Down to the last line, retype the records below exactly and skip the pictures.

Excerpts from a dataset:
--------

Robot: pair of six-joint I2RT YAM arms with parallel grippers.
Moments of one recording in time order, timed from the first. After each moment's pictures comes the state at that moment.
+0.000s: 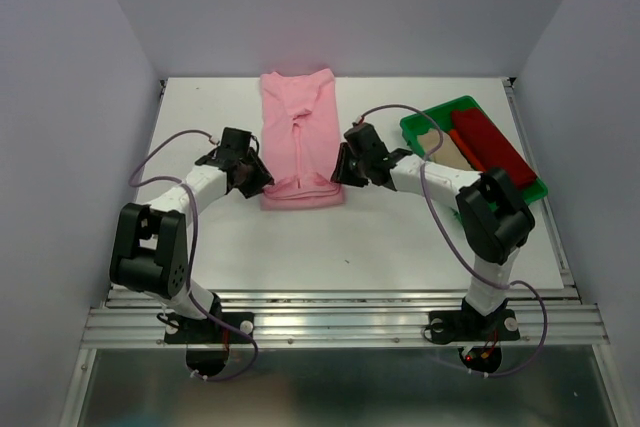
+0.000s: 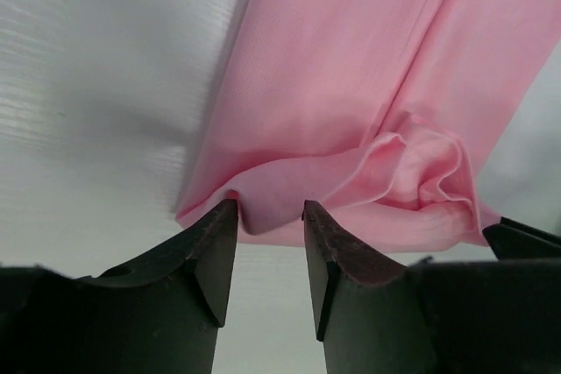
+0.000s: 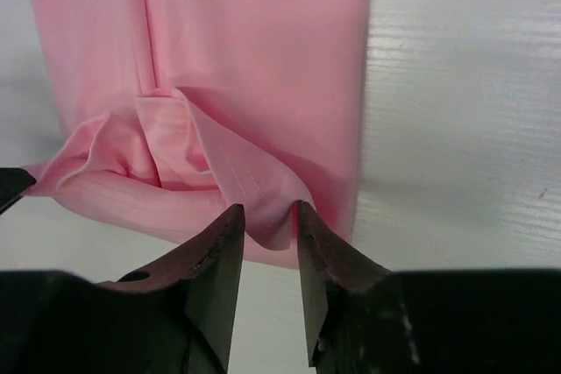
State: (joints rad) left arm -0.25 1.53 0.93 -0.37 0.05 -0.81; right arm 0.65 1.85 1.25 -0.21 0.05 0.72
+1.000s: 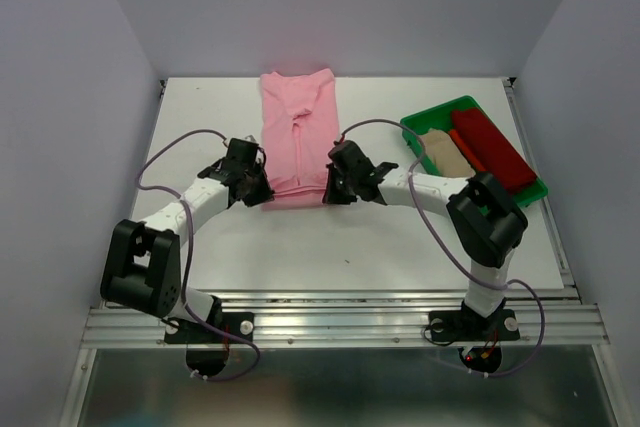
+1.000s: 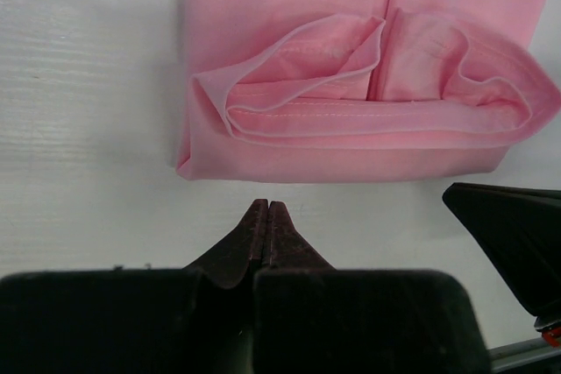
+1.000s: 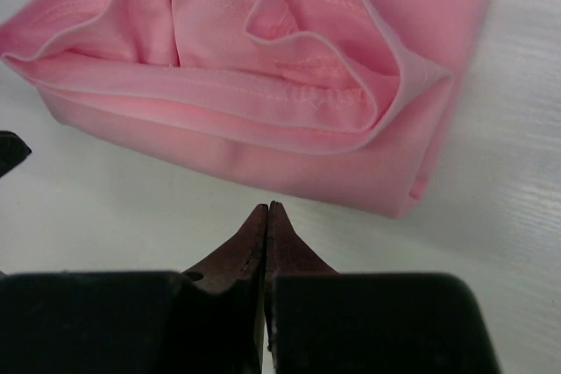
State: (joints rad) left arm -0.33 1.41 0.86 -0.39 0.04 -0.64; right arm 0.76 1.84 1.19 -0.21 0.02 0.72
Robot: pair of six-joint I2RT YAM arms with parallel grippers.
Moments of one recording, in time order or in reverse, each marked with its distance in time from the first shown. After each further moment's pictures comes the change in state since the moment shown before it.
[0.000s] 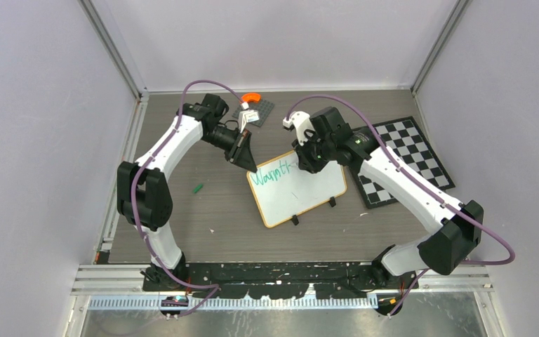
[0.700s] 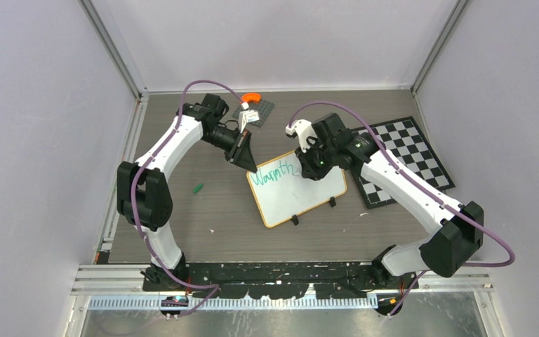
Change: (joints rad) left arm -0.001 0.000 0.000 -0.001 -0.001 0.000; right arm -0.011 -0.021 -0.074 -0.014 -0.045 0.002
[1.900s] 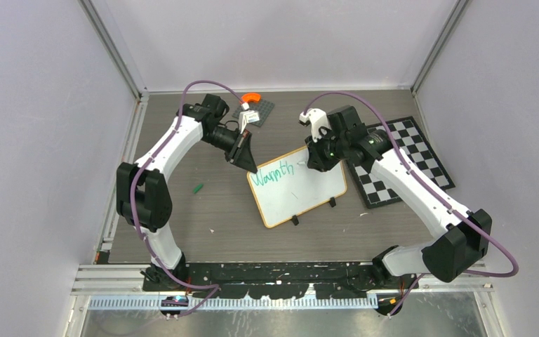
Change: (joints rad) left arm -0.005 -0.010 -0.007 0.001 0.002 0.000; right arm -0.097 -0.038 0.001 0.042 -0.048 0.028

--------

*Written solution*:
Robot: pair of six-joint I2RT YAM arms with parallel grippers.
Moments of one recording in time order, timed from the first. After each moment's pictures comes the state at that moment.
+0.000s: 
+0.000s: 
+0.000s: 
State: (joints rad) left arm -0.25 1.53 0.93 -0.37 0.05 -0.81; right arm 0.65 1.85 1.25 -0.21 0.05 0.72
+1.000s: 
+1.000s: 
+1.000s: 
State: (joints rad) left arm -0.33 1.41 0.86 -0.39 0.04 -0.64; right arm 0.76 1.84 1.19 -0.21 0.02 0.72
Robot: pair of six-joint I2RT YAM arms with parallel grippers.
Moments of one recording, in time order or in reverse, each marked with its distance in time from the first shown. After each further moment's pictures comes the change in state since the moment shown before it.
[0.000s] 
[0.700s] 
Change: (joints rad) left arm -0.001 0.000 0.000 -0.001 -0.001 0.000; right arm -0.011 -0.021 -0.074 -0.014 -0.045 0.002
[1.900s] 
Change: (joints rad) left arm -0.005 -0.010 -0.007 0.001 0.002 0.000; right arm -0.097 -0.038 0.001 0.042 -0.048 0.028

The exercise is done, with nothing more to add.